_YOUR TASK_.
Output each record exactly, with nothing omitted.

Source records
────────────────────

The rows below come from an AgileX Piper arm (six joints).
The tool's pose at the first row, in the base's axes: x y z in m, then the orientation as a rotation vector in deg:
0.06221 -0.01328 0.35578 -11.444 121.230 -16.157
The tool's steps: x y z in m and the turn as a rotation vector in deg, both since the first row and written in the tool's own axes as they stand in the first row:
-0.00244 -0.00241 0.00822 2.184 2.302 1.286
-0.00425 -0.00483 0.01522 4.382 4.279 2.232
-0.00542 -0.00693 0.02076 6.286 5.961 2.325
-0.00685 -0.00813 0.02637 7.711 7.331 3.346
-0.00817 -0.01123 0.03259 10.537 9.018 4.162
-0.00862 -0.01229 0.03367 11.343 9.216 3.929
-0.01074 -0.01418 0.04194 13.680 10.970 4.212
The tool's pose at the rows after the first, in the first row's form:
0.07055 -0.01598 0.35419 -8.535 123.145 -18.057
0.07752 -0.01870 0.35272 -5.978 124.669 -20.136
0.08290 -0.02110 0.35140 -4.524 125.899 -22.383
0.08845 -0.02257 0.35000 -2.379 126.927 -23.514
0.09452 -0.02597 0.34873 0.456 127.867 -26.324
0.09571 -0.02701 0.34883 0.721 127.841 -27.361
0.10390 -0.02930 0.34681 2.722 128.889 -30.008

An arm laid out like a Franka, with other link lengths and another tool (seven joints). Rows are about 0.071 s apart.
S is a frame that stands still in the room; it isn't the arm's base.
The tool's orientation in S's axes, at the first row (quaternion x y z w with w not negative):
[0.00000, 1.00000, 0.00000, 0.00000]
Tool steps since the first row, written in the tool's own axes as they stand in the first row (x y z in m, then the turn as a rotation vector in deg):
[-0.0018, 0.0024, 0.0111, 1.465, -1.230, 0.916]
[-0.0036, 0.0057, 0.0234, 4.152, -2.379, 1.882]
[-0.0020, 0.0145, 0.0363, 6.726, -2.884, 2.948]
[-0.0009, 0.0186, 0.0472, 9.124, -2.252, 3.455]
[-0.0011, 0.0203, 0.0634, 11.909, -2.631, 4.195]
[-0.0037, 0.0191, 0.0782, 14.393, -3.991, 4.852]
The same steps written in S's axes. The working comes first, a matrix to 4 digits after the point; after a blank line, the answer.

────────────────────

_ANSWER TO THIS PROBLEM_.
The rows below come from an AgileX Piper arm (six joints).
The tool's pose at the first row, in the base's axes: x y z in m, then the orientation as a rotation vector in deg:
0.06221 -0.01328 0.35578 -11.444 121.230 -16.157
The tool's steps: x y z in m and the turn as a rotation vector in deg, both since the first row and written in the tool's own axes as they stand in the first row:
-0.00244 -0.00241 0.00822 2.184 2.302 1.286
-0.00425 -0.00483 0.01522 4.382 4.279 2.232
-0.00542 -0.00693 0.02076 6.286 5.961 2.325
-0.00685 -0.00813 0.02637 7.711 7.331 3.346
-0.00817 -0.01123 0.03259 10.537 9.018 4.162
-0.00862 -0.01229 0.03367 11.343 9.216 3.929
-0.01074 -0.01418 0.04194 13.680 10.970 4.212
The tool's pose at the rows after the first, in the first row's form:
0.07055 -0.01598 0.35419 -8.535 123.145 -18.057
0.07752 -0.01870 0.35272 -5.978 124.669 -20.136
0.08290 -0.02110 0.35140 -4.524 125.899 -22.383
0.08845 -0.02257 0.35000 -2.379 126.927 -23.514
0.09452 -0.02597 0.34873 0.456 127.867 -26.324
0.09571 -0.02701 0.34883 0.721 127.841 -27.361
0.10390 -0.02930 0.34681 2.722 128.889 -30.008

An arm laid out like a Franka, with other link lengths and another tool (seven joints). Rows are about 0.071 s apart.
S is a frame that stands still in the room; it isn't the arm's base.
The tool's orientation in S's axes, at the first row (quaternion x y z w with w not negative):
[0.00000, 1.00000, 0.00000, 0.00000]
Tool steps since the first row, written in the tool's own axes as they stand in the first row (x y z in m, then the turn as a rotation vector in deg):
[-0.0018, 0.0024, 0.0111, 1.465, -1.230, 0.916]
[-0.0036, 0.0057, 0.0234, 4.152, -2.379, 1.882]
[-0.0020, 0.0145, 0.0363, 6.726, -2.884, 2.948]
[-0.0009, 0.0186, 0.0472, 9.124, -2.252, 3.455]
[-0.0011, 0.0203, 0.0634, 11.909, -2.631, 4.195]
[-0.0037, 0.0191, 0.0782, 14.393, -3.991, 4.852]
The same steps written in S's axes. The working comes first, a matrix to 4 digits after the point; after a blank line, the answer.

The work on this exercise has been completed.